I don't want to make a big announcement out of it, just so you know: I just set up a nightly build server for KDE on Windows in the last days, which is supposed to build all our KDE packages on a regular schedule. Thanks to Qt Development Frameworks for providing the server and especially to Maurice and Danimo.

The server currently comes with a mailing list where broken packages are announced (kde-winbuild) and I hope I can provide a web page soon similar to this one. I hope this will make it easier to see build errors early and will make the life easier here on windows.

One other thing I fell upon is nepomuk and its companions soprano and strigi. Since I was asked about it and I couldn't answer (because I never came accross it!) I decided to take a look at it. The problem I found is that under windows, the indexing part (strigi) is nearly completely disabled - this also makes clear why no errors occur. Which in turn makes also clear that soprano and nepomuk might work, but since there is no index at all, the two do not really seem to make any sense.

So what can we do?

  • we could try and fix strigi. This seems like a lot of work, since a lot of the strigi code is written without Qt support - using fork, sockets and some more non-portable stuff.

  • we could disable nepomuk and rely on the build-in Windows search - this minimizes the work, which can be spend on other targets (solid, plasma etc.) then.

If by chance the windows developer base increases by a high percentage, we could reenable nepomuk then - or if we have nothing else to do anymore.

Personally I tend to fix strigi, but what do you think?

11 comments:

Jos van den Oever said...

Please email me if you have a serious problem in strigi. You do not mention what the functional problem is. You only state that strigi core does not use Qt. KDE talks with strigi via either a library or via DBus through Sebastians daemon.

Bertjan said...

"using fork, sockets and some more non-portable stuff"
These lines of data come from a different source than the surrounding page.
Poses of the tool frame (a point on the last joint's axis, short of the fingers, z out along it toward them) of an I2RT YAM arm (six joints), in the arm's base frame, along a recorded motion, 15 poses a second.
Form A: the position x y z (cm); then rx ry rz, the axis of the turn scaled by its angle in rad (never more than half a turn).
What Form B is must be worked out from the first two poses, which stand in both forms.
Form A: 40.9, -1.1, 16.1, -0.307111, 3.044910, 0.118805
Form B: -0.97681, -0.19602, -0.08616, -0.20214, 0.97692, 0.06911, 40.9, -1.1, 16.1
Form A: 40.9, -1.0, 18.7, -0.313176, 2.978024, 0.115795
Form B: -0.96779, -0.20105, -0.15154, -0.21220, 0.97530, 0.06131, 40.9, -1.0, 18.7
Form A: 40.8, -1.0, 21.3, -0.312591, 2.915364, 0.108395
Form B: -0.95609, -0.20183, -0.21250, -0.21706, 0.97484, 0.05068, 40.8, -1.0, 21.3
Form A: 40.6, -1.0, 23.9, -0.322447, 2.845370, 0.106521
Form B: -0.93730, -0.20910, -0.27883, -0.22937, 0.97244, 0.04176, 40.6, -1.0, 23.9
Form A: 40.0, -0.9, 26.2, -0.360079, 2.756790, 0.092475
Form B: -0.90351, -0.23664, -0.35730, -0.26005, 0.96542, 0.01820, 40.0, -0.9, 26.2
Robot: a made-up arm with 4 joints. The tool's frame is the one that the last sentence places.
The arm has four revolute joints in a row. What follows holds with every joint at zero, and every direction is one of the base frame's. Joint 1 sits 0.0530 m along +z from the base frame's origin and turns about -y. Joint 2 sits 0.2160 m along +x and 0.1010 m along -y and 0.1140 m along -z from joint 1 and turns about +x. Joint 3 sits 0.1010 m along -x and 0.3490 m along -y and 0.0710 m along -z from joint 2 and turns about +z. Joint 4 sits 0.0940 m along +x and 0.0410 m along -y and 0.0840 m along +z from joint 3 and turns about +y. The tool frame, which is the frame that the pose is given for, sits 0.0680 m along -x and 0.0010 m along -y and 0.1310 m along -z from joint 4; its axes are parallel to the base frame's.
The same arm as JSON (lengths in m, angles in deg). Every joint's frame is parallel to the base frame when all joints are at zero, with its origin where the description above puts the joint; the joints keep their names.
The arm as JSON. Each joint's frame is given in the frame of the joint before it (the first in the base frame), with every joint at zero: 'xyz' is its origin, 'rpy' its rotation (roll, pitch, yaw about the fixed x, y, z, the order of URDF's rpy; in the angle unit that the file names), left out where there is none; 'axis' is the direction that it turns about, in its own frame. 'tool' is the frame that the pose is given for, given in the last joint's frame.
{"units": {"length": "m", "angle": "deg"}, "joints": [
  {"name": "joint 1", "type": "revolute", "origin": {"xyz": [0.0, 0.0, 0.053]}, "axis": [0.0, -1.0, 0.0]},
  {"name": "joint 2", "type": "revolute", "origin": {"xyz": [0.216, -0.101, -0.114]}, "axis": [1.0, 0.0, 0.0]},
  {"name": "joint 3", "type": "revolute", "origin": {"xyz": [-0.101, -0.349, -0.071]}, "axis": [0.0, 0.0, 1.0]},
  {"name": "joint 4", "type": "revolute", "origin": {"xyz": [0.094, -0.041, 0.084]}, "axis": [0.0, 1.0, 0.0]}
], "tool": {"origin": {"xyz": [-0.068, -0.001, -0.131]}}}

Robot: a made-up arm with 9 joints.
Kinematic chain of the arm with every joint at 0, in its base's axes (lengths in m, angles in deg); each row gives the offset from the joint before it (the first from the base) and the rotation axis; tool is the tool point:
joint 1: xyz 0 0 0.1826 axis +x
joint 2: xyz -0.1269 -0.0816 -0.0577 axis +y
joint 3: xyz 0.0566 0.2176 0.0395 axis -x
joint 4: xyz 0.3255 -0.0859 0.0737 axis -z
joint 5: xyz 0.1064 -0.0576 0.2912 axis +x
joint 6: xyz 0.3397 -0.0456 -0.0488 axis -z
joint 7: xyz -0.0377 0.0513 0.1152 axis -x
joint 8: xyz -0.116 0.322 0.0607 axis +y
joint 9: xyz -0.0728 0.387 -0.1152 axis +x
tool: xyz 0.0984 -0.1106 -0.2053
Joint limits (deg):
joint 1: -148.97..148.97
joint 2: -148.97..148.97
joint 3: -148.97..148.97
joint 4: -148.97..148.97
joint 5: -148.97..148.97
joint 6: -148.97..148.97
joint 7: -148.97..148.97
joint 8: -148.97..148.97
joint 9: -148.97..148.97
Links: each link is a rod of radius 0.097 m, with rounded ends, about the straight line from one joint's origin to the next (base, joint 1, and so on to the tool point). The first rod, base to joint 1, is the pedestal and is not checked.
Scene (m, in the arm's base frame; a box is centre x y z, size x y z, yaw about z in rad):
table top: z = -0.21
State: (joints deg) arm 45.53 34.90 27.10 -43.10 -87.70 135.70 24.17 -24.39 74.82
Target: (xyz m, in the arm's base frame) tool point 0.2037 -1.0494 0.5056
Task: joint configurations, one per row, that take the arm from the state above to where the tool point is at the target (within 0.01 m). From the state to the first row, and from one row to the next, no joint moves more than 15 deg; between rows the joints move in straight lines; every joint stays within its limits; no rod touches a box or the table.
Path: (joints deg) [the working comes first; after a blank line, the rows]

I guess he mentioned Qt as layer to hide ^^^ these non portable constructs.

Anonymous said...

I think that Plasma, Solid etc. are more important than Nepomuk and Strigi.

George said...

Please don't abandon Nepomuk for windows. Although at the moment, it doesn't provide much more than search features, it will be providing much more in future. For example, meta-contacts for instant messaging will soon be a feature provided by Nepomuk, which would make the IM experience of KDE much reduced on Windows if Nepomuk were not supported. (I'm sure there are other examples like this, but this one is the field where I'm working, so I know about it ;). )

shamaz said...

Well, my *personal* whishlist for the kde-win project is :
1. good integration with the os (Look&Feel). So that applications does not look 'strange' and out of place
2. stand alone installer for applications (i.e a simple KritaSetup.exe)

Nepomuk is important too... but I would giver a higher priority to the 2 things above.

Anonymous said...

Great work! I'm looking for Krita packages too.

Karthikeyan said...

I believe there are lot of priority bugs to be fixed in Windows build. So you should be focusing on polishing things and switch to Nepomuk only when other core things are working fine.

Anonymous said...

I hope that the KDE on Windows could provide more regular updates of their applications and try to release them at same time they are released on Linux.

I'm waiting for KDE v4.3.1 and the new beta of KOffice.

I could test it...

Anonymous said...

Disable Nepomuk, I do not even use it on Linux. There has been an incredible amount of talk about what you can do with it but I never need the functionality and ATM it just eats CPU and storage.

I would choose a working dolphin with kio_fish on Windows over Nepomuk.

Raj said...

When can we have K3B on windows? Is it also part of the automatic build server?
Thanks.

Anonymous said...

Is K3B for windows also part of the automatic build process?